ACLU Wants Info on|Ethnic Studies Ban

PHOENIX (CN) - The ACLU demanded that the Arizona Department of Education provide it with documents on the new state law that will ban ethnic studies programs in public schools. The civil rights group claims that House Bill 2281 "is simply a new tactic for the age-old problem of government censorship."

"Rather than taking the Texas approach and rewriting history books or pulling books off the library shelves, this law gives state education officials unlimited power to dictate what is politically acceptable content for the classroom," the ACLU said in a statement announcing its FOIA demand. "They have used their positions of authority to stifle important discussions they disagree with and in doing so are infringing on the First Amendment rights of students and teachers to access information. The public has a right to know how the state plans to enforce HB 2281 and what impact it will have on students across the state."

Texas recently rewrote its curriculum standards to require that social studies and history textbooks include more information about Republicans, including, for instance, Phyllis Schlaffly's campaign against the Equal Rights Amendment.

H.B. 2281, which Republican Gov. Jan Brewer signed into law on May 31, prohibits public schools from teaching subjects that "advocate ethnic solidarity." The state can punish schools that disobey by taking 10 percent of their state funding away.

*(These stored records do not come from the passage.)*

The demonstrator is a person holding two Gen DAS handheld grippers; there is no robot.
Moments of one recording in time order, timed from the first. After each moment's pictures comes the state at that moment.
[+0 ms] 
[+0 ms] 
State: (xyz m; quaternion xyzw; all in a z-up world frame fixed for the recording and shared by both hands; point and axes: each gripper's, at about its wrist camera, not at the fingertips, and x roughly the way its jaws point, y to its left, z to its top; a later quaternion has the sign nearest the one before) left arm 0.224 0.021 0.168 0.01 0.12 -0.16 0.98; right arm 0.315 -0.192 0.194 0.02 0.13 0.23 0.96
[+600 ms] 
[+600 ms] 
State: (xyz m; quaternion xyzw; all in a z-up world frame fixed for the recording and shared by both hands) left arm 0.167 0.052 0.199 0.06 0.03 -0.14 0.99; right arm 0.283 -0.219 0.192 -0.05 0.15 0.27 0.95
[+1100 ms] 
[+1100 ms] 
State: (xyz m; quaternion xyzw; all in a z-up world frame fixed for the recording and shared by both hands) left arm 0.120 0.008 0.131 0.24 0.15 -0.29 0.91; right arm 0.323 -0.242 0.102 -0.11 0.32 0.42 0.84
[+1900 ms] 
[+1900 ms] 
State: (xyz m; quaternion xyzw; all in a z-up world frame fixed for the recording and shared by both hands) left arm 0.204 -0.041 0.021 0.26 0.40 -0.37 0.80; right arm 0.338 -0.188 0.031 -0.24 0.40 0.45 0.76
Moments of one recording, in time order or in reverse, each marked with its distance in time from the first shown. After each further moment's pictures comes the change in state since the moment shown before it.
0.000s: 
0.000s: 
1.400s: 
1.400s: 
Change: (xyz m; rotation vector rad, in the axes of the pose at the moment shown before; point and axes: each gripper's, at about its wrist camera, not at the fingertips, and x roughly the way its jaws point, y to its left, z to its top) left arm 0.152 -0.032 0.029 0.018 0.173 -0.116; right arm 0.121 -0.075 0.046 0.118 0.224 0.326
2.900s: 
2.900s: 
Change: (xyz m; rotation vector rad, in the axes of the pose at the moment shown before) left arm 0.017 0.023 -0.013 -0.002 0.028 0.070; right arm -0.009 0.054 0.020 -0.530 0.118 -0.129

State Superintendent of Public Instruction Tom Horne made the news recently for allegedly pressuring Tucson United School District to end its ethnic studies programs. Horne said the district's Latino studies program "teaches a kind of destructive ethnic chauvinism," according to the ACLU, whose FOIA demand includes any state investigations or communications with the Tucson district about its ethnic studies programs.